**PROMPT**
Please output exactly the lines from the one that holds "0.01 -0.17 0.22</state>" through the final line of the data, and nothing else; leave out any pictures.

**MATERIAL FOR THE TASK**
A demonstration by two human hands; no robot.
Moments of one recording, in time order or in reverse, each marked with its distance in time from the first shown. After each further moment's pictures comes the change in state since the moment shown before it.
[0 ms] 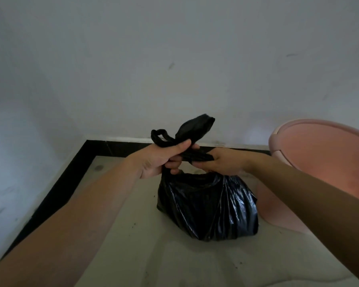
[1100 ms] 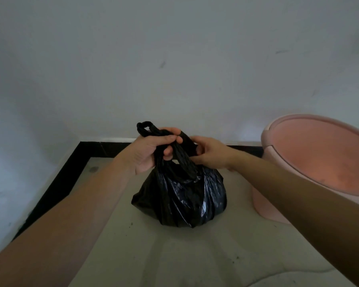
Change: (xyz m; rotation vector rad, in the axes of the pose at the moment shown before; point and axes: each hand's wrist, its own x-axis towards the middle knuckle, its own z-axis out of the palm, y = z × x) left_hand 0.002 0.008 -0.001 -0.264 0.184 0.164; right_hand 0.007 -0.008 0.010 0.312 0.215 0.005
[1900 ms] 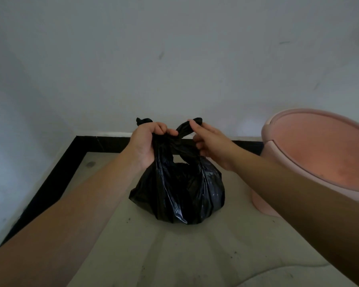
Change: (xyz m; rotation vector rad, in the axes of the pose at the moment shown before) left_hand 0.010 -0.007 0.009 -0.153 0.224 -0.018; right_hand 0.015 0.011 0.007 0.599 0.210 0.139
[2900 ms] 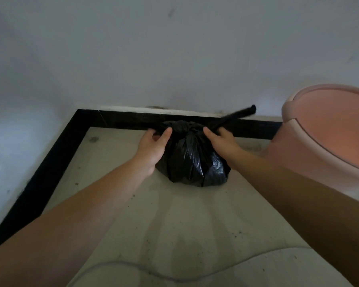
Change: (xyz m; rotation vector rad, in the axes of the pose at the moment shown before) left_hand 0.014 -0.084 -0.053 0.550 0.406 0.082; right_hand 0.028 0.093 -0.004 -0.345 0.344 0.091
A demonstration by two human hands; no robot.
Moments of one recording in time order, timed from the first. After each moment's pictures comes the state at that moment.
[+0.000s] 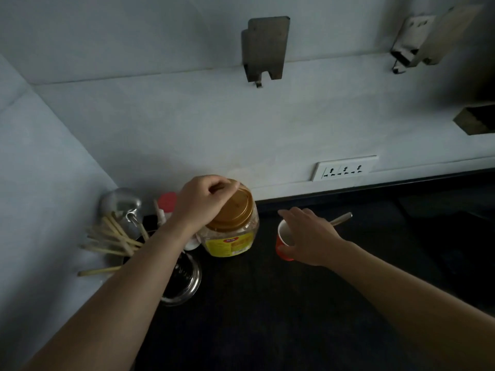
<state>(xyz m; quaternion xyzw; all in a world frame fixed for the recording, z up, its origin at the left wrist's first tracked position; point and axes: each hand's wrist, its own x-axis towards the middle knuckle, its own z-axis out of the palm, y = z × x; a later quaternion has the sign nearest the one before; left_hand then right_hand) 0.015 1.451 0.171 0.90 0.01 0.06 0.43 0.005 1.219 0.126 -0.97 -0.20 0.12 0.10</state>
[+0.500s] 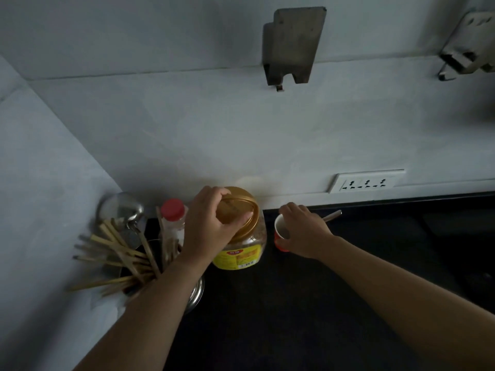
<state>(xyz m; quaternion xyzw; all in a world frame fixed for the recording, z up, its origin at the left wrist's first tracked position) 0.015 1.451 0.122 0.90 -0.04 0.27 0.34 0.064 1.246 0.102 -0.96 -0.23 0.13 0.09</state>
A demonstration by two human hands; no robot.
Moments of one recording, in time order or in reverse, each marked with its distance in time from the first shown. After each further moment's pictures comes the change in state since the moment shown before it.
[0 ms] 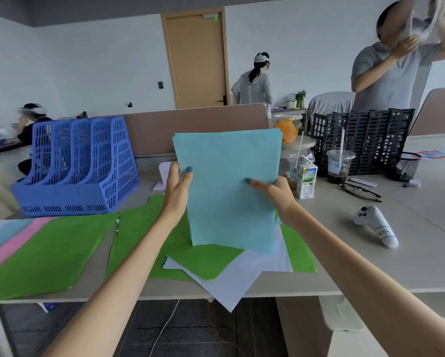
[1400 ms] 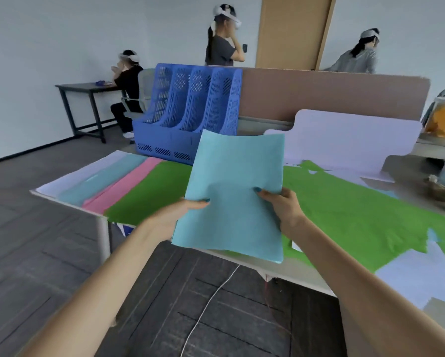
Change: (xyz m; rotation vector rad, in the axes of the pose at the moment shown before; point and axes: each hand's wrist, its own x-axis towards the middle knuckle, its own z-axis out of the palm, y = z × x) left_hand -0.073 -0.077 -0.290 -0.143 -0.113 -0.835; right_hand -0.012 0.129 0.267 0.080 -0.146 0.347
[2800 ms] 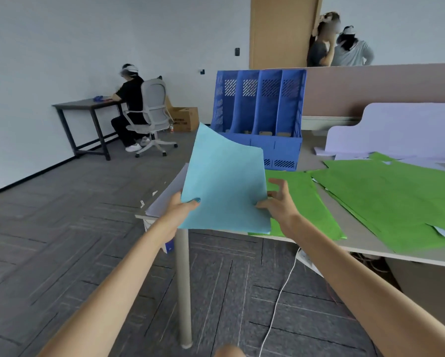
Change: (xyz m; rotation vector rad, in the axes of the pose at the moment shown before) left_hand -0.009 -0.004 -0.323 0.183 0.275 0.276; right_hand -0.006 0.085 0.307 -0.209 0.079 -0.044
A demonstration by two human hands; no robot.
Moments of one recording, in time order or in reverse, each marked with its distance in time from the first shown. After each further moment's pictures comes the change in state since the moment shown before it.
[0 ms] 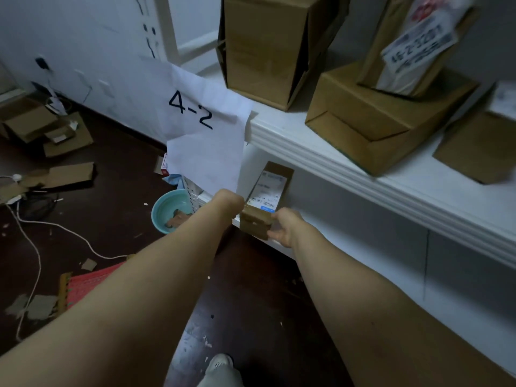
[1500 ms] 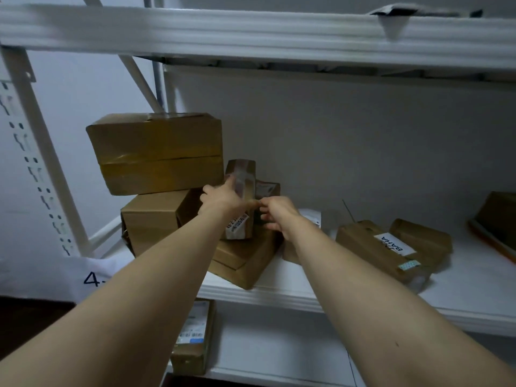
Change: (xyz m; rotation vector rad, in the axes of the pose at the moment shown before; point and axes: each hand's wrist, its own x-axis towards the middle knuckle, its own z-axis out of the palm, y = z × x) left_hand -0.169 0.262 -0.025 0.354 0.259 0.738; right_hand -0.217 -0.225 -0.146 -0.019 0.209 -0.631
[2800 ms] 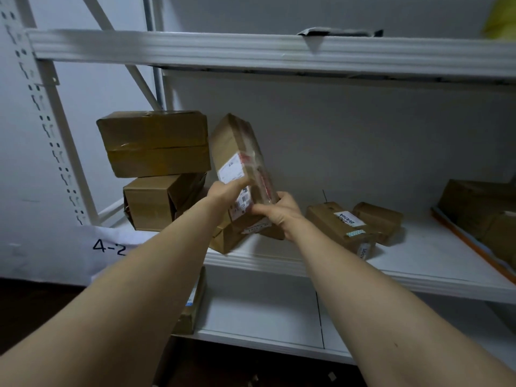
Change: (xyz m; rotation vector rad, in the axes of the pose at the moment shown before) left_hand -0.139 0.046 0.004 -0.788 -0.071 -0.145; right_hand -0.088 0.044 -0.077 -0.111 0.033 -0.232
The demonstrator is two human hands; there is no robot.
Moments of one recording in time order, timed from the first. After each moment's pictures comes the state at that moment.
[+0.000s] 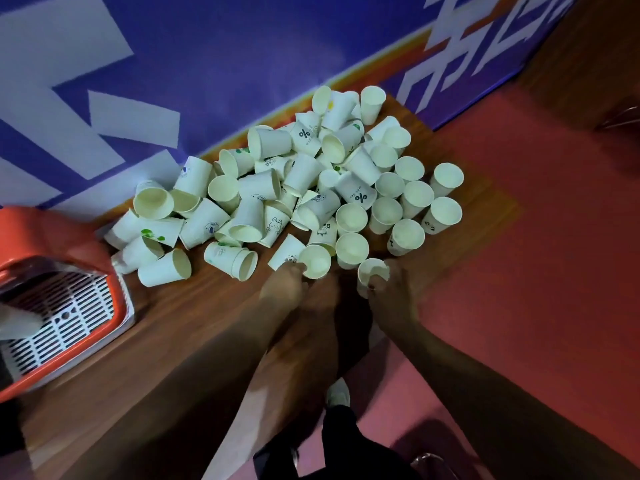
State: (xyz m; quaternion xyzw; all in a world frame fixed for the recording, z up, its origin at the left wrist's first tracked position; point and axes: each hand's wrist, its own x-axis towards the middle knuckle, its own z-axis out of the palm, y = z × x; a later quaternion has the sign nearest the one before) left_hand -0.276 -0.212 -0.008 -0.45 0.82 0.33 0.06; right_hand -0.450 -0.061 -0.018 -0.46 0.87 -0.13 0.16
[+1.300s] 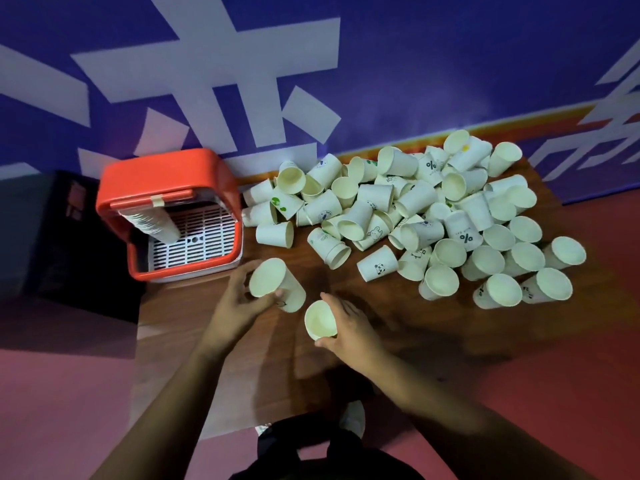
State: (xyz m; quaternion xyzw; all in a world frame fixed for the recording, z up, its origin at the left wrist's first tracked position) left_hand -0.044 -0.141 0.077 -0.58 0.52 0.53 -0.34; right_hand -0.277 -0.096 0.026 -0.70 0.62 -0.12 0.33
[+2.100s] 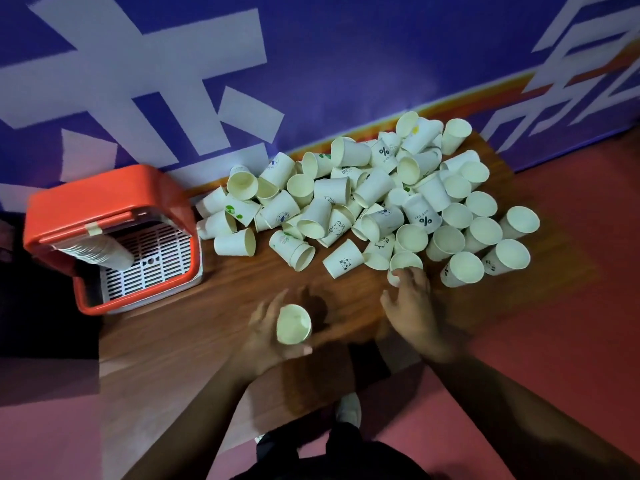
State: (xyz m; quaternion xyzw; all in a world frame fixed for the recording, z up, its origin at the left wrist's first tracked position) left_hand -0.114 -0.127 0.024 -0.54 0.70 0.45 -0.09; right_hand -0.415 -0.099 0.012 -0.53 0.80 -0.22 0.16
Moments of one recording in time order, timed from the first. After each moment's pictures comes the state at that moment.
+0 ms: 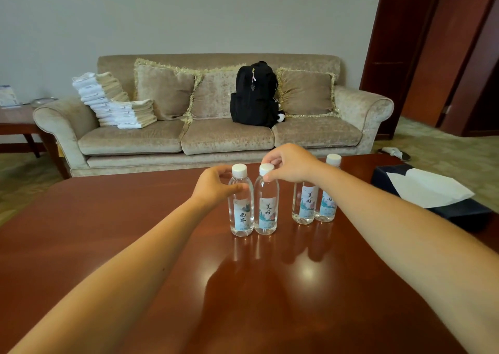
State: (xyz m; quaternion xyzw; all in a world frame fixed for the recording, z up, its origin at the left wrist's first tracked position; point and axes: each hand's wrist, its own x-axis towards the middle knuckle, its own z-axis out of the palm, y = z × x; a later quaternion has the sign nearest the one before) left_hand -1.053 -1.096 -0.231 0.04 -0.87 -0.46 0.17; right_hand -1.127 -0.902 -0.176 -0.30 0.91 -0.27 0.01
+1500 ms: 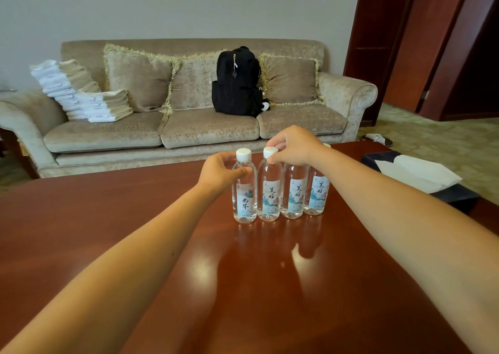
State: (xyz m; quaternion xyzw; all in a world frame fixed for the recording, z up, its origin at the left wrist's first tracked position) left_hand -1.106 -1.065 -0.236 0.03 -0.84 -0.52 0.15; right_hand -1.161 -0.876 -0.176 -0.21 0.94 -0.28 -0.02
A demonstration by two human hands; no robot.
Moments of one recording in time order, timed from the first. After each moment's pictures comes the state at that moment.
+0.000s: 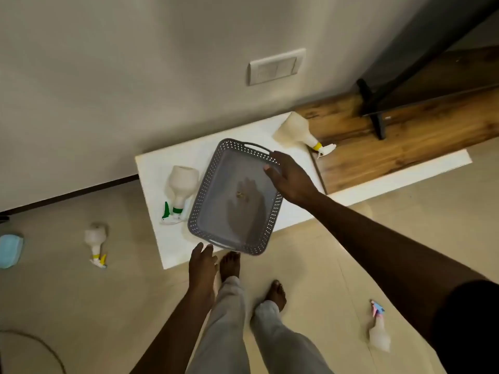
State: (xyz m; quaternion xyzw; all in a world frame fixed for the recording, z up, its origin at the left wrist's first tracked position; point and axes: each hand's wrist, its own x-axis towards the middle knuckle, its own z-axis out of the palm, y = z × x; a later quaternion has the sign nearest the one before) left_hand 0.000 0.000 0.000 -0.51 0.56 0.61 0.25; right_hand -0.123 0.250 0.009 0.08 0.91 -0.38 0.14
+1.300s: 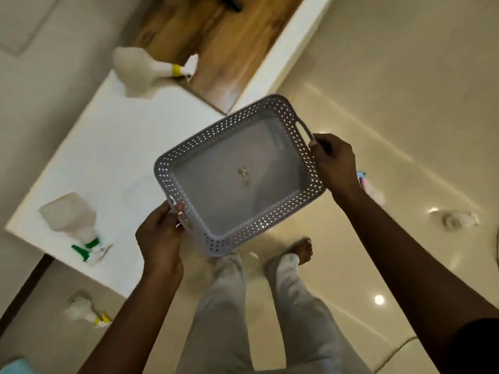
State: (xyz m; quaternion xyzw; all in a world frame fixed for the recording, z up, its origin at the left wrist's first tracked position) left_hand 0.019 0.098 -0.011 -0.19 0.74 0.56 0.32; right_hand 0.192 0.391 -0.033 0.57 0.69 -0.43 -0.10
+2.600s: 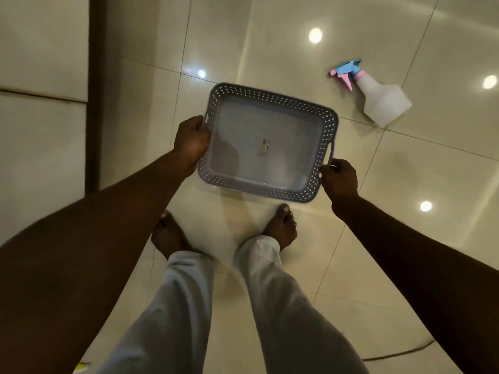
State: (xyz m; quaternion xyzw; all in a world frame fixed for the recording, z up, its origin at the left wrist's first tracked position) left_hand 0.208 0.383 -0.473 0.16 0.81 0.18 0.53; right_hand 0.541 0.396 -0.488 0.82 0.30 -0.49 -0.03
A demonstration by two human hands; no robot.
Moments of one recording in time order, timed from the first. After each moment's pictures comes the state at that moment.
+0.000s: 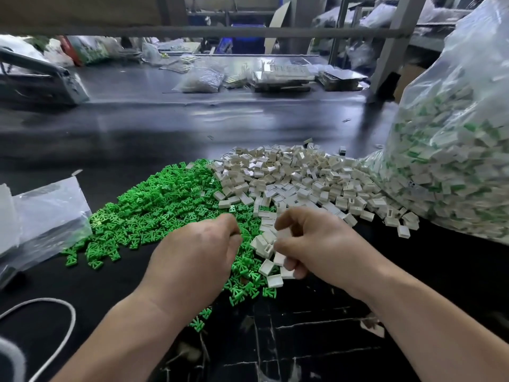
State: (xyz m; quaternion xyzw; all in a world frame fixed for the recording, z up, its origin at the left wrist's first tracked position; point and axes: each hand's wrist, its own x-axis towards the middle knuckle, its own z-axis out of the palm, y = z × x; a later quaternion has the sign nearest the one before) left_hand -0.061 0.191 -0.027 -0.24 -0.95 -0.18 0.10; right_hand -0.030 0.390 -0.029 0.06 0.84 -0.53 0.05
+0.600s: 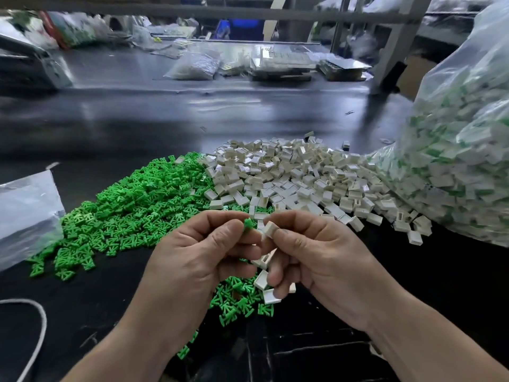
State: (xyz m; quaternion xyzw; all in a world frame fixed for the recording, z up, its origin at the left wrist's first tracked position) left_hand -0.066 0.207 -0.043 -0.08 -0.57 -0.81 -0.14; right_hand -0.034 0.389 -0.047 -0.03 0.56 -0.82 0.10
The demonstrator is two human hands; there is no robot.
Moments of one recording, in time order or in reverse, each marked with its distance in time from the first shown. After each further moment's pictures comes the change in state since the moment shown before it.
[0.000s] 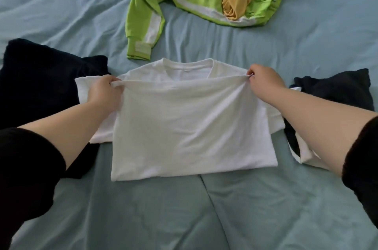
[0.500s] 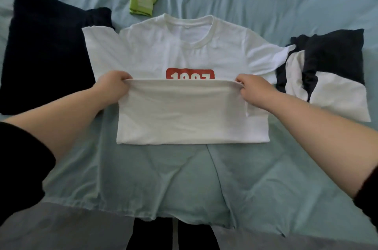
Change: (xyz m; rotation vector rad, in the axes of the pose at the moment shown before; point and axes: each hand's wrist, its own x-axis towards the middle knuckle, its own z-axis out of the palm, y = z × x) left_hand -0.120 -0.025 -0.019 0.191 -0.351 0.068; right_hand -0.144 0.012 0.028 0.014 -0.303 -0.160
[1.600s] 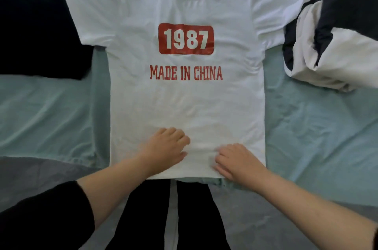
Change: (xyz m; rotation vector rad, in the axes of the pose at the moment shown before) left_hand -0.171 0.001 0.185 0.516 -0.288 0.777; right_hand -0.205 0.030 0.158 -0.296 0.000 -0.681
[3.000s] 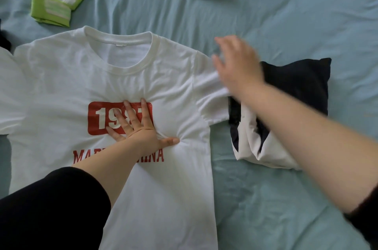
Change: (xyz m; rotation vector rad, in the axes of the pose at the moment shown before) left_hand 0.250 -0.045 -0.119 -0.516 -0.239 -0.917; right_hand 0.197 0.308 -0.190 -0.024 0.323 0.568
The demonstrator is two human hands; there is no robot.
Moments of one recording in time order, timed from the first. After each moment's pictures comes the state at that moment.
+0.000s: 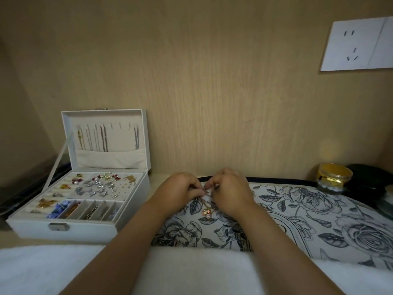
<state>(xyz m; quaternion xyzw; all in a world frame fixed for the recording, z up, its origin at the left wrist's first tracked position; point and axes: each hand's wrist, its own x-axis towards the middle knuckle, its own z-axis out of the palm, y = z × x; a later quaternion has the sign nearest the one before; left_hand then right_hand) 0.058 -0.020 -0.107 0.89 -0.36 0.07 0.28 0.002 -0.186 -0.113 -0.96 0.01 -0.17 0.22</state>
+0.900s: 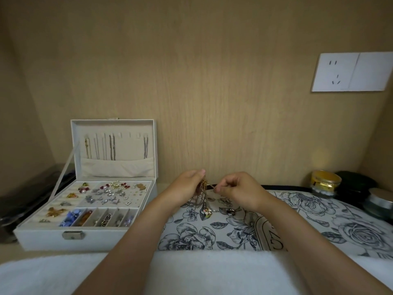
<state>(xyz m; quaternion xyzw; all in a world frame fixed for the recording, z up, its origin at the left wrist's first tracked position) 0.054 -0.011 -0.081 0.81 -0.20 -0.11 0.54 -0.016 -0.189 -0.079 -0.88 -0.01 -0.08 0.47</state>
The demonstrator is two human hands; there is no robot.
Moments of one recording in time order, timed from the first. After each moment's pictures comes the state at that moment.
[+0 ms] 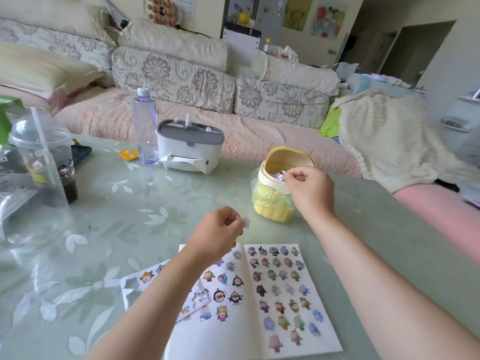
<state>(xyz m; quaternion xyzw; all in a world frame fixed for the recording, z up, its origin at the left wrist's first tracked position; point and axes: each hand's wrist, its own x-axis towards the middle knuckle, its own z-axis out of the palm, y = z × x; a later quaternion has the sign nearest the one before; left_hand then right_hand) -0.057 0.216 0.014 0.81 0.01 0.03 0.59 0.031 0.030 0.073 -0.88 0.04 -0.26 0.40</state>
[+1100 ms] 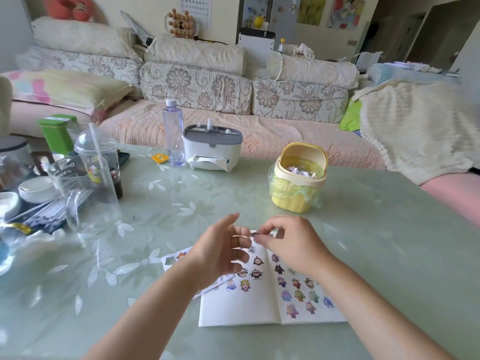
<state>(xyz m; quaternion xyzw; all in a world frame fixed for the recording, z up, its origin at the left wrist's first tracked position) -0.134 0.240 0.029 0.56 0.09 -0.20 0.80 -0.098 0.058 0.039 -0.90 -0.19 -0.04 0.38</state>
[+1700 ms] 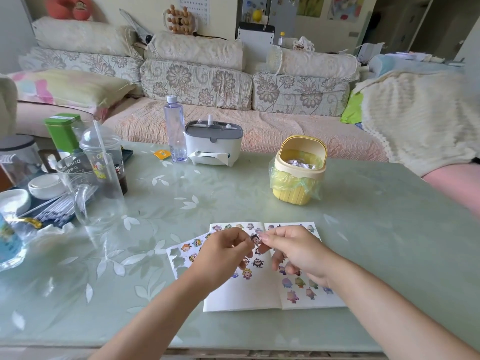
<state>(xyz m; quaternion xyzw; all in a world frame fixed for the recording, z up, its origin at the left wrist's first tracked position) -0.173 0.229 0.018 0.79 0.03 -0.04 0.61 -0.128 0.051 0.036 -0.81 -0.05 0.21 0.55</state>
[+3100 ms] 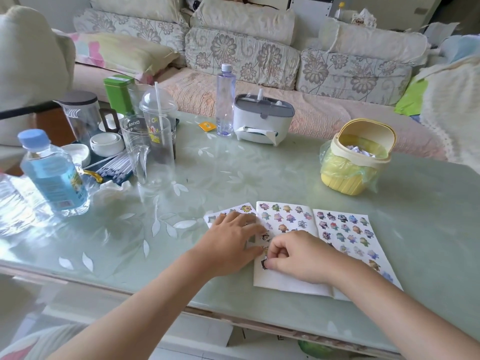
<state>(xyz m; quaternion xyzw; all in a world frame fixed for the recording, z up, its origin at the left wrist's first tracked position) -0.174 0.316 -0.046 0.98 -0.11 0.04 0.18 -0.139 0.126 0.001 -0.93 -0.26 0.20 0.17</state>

**FINISHED TASK**
<state>(xyz m; quaternion xyzw; all in a world frame fixed for the recording, z up, its origin at the left wrist's first tracked position; point and axes: each hand's wrist, its own x-axis towards the middle knuckle, its own z-axis out of the palm, y = z × x; a later quaternion has the sign nearest the one before; left_hand then right_hand) 0.058 -0.020 -0.107 0.89 -0.36 0.07 0.28 0.002 -0.186 -0.113 -0.96 0.01 -0.17 0.22</state>
+0.900s: 
<state>(xyz m; quaternion xyzw; all in a world frame fixed for the recording, z up, its origin at the left wrist's first tracked position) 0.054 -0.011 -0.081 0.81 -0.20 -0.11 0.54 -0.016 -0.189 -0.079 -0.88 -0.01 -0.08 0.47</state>
The demonstrator is two human hands; there is no robot.
Moments of one recording in time order, timed from the first. After each moment's pictures comes the state at that moment.
[+0 ms] 
<state>(xyz m; quaternion xyzw; all in a world frame fixed for the recording, z up, its origin at the left wrist's first tracked position; point and axes: each hand's wrist, its own x-axis towards the middle knuckle, its own z-axis out of the palm, y = z × x; a later quaternion has the sign nearest the one before; left_hand then right_hand) -0.057 0.216 0.014 0.81 0.01 0.03 0.59 0.031 0.030 0.073 -0.88 0.04 -0.26 0.40</state>
[+1100 ms] 
<state>(xyz m; quaternion xyzw; all in a world frame fixed for the recording, z up, its origin at the left wrist's first tracked position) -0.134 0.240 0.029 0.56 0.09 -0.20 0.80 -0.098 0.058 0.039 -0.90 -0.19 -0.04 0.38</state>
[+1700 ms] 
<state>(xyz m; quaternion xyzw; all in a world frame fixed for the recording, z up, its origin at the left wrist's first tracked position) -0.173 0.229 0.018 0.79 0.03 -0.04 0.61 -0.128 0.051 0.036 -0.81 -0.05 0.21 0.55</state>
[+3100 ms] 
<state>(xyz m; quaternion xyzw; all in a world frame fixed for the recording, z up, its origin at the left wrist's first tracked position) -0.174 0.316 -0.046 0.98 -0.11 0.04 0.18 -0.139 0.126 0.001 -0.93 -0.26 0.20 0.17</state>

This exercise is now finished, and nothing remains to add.